その態度が、ユキちゃんに火を点けたのだ。
無理もない。
私たち姉妹の枕元には、でっかい赤かぶがゴロンと転がっていたのだから。
そもそもクリスマスにおいしいものを食べさせようとか、お友達と集まってホームパーティをしようとかそんな事には興味のあった母親が、なぜか子供がリクエストした品を枕元に置くということには考えが至らなかったようなのだ。
手作りのおやつを作ってくれたり、子供のためにミシンや編み棒で洋服を作ってくれたり、たくさんの抱っこをして母の温もりを教えてくれたり、申し分ないほどに愛情を注いでくれたのだからまったくもって文句はない。
ただ、クリスマスのサンタクロース神話に関してだけは、クールな子供になってしまったのだった。
ユキちゃんが枕元に置いてあったプレゼントの包装紙を丁寧に開きながら「わぁ」とか「すごーい」とか感嘆の声をあげていただろう頃、私と姉は枕元に転がる赤かぶを見ながら目が点になっていた。
その後「ちょっと、お母さん!」と台所に立つ母に怒りの抗議に行き、母がやっと気づいたかという顔をしながら「あらぁ、ちょうどいい! 今夜の料理にそのカブを使おう!」と言ったあたりで諦めの境地に至り、母のキャラクターも手伝って姉と爆笑した。
ダメだ、こりゃ。
我が家に笑いはあっても、聖なる夜は存在しない!
仕方がないので、私はこの家庭に生まれたことを、存分に受け入れることにした。
あれから約三十年の時を経て親となり、今度は自分自身がサンタ役を仰せつかることになった。
奇しくも、夫が育った家もドリーミーでワンダーなクリスマスを過ごす家庭ではなかったらしいのだが、夫は自分がサンタになれることを喜んでいた。
「サンタをやらせてもらえるって、ありがたい事だよね」
目を細めて言う夫からは、幸せのオーラがにじみでている。
どうやらクリスマスは、贈られる側にとどまらず、贈る側もギフトを受け取っているらしい。
二人の息子に恵まれ、彼らが物心つく頃からサンタとしての業務は毎年順調に執り行われてきていたが、昨年はちょっぴり怪しい雲行きに焦りを感じていた。
「俺、何が欲しいか秘密。

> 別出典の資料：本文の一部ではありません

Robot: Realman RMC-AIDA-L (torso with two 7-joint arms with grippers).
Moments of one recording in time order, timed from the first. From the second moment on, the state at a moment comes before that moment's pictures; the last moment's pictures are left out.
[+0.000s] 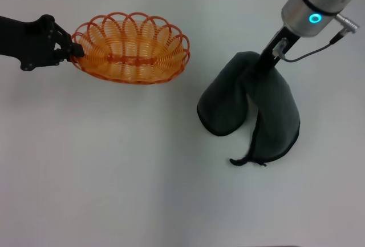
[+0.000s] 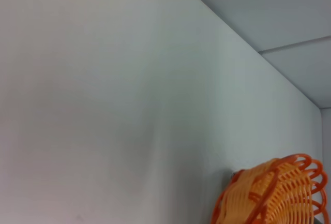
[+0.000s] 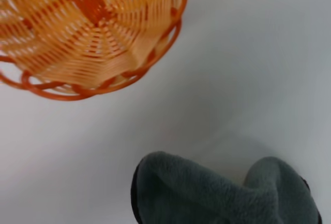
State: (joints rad) left arm -0.74 -1.82 0.81 0.65 2.22 1.48 -2.90; right arm 1.17 2.06 -0.92 -0.50 -2.90 -1.34 2.27
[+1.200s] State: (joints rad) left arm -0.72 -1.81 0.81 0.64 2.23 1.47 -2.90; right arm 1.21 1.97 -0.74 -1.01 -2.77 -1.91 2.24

家族にも言わない」
これまで嬉々としてサンタへのリクエストを親に教えていた長男(8才)が口を閉ざしたのだ。
ここ数年は仕事のはやい夫が子供たちのリクエストを聞くや否や、ネットで発注して品物を確認しラッピングを行うという一連の業務を行っていたため、何が何でも聞き出そうと必死だった。

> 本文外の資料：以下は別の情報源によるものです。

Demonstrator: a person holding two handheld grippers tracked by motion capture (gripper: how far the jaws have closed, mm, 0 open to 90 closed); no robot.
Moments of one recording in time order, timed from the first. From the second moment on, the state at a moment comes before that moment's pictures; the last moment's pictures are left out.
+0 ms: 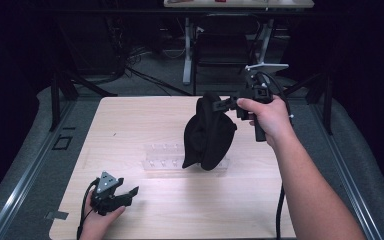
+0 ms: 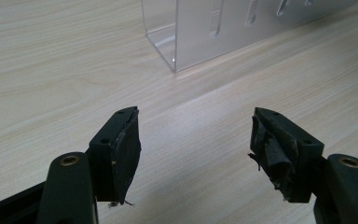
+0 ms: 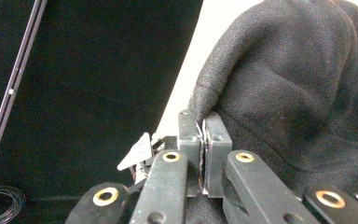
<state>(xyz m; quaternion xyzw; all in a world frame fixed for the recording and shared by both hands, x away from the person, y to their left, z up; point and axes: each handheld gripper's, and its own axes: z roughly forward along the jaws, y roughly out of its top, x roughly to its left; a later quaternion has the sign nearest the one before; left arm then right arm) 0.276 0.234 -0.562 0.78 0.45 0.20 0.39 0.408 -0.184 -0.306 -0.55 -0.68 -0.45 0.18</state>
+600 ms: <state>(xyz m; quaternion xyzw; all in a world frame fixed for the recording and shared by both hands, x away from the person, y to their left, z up) 0.269 0.226 -0.533 0.75 0.43 0.21 0.46 0.414 -0.171 -0.318 -0.54 -0.66 -0.48 0.20</state>
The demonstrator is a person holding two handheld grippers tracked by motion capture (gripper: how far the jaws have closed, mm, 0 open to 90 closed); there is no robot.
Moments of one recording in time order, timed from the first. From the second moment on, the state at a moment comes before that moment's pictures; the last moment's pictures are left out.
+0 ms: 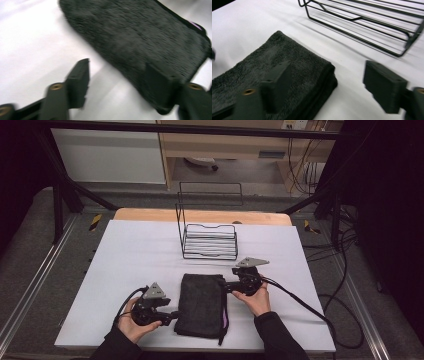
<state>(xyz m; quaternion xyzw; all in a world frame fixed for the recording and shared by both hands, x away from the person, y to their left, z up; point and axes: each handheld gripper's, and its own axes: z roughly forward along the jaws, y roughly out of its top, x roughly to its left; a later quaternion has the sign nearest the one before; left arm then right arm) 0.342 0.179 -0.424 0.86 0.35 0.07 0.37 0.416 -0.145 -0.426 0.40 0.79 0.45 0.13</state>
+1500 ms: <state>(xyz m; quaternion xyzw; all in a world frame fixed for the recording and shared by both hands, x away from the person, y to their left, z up) 0.429 0.146 -0.446 0.82 0.44 0.07 0.37 0.389 -0.172 -0.442 0.42 0.78 0.44 0.13</state>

「サンタさんは世界中の子供たちにプレゼントを配るやろ? 前もって『これがほしい』ってわかってないと〇〇のところにプレゼント届かんかもしれんぞ? サンタさん困るぞ?」
焦る気持ちを押し殺した夫がこう言うと、長男はこう返してきた。
「じゃあ俺、12月23日に窓にお手紙貼るわ」
試されてる~ッ!
思わず笑ってしまいそうになるのをこらえ、事の成り行きを見守る。
夫がバレないように頭を抱えているのを見て、まあサンタっていうかあなたですもんねと思いつつ、SNSに助けを求めるとこんな回答をいただいた。

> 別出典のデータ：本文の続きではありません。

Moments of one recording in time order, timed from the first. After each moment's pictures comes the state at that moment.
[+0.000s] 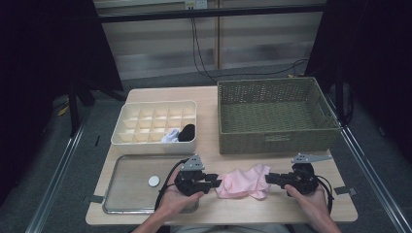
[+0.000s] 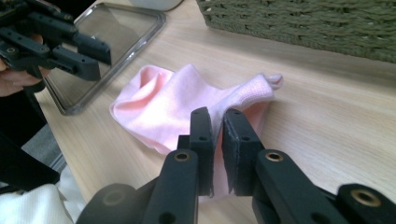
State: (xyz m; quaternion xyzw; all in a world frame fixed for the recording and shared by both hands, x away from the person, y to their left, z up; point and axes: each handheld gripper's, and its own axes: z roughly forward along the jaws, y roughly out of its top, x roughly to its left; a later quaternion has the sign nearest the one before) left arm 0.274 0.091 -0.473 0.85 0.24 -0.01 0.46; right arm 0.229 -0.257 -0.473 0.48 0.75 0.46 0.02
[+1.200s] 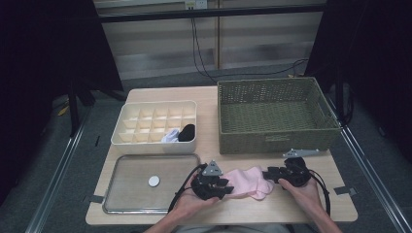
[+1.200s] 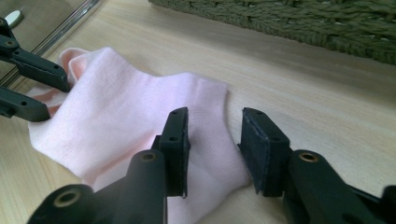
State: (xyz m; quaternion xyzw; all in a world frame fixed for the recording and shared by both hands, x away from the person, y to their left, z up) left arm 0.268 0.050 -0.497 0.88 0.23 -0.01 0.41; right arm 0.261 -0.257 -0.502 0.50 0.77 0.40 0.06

「我が家はサンタ株式会社制度なので親が所定の日までにサンタに送らないと要望が届きません。今までは親がこっそり確認してメールを送ってたんだよと言ってます」
すごい……。
子供の夢を壊さず、理想通りのプレゼントを必ず届けるというその心意気、もうそれだけで十分素敵な贈り物じゃないか!!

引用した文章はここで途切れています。